Arthur was not in the business of thinking too deeply on these sorts of quandaries (he tended to think in straight lines with definite start and end points and then never move from the end point once he’d got there) but that certainly seemed a very important distinction to him. A horse couldn’t talk back to you, Baker’s Dozen could.

She could also smile, which served as a further point of difference, at least to Arthur. And bake. And ask nicely to try some of your lunch and then say thank you afterwards. And care about your wellbeing despite not knowing you personally. A lot of points of difference, really. They were rather starting to pile up, Arthur noticed.

He could almost feel his resolve weakening.

“She does seem nice…” He conceded.

“That’s the spirit! Take a punt! Go for it!” Corin said, triumph flooding her from top to bottom.

“I don’t know what that means,” Arthur said.

“Well, etymologically speaking ‘taking a punt’ means-” Corin started, smartarse that she was, but Arthur cut her off:

“No, I know what it means, I just don’t know what you want me to do.”

“Maybe just try talking to her. Properly, I mean. Try and make a date of it or something. What’s the worst that could happen?”

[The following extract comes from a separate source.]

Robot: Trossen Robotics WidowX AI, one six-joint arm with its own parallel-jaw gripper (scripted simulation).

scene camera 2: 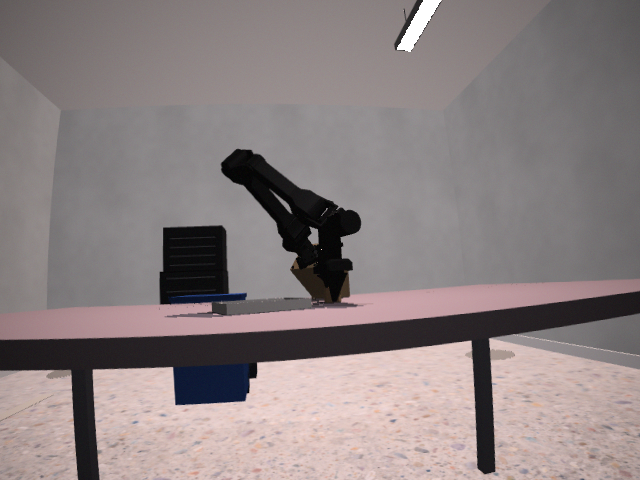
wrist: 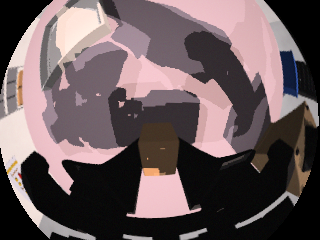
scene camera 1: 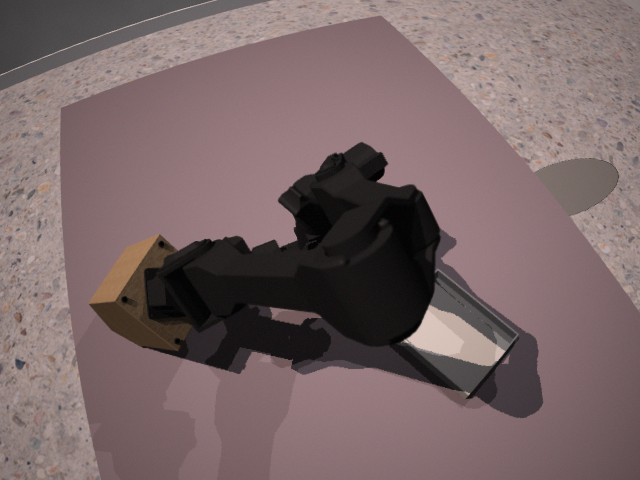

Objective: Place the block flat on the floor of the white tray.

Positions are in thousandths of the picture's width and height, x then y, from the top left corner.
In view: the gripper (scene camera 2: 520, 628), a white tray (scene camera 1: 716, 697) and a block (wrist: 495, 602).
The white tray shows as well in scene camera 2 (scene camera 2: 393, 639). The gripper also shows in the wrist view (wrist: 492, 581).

“She could get to know me and she could realise what a horrible mistake she’s made in approaching me in the first place,” Arthur said. In his experience this was typically the way things happened. Corin winced.

“Yeesh, even I wouldn’t go that far. Cut yourself some slack, Arthur, you’re not that bad. Besides, it might work out, it might not - if you go out of your way to shut her off that’ll just make both of you miserable and neither of you will know either way. Do it, see what happens, maybe have fun, maybe not, keep on going anyway. Life continues. Mean, once we’re done with this they’ll probably move us along somewhere else anyway, right?”

Arthur hadn’t thought of that, at least not in detail. The possibility of what the expedition might have him do next was always looming, but it was nebulous - maybe they’d keep him on this level for the next phase of this power thing, maybe they’d take him along to some other one where they needed something doing.

If the worst came to the worst and Baker’s Dozen did get to know him and find him as repugnant an individual as he was certain he was, then all he had to do was keep his head down, forget it, and before too long he’d be somewhere where it wouldn’t matter anyway.

That wouldn’t be so bad.

“Right,” he said, eventually, nodding slowly and more to himself than to Corin, taking up his fork once more.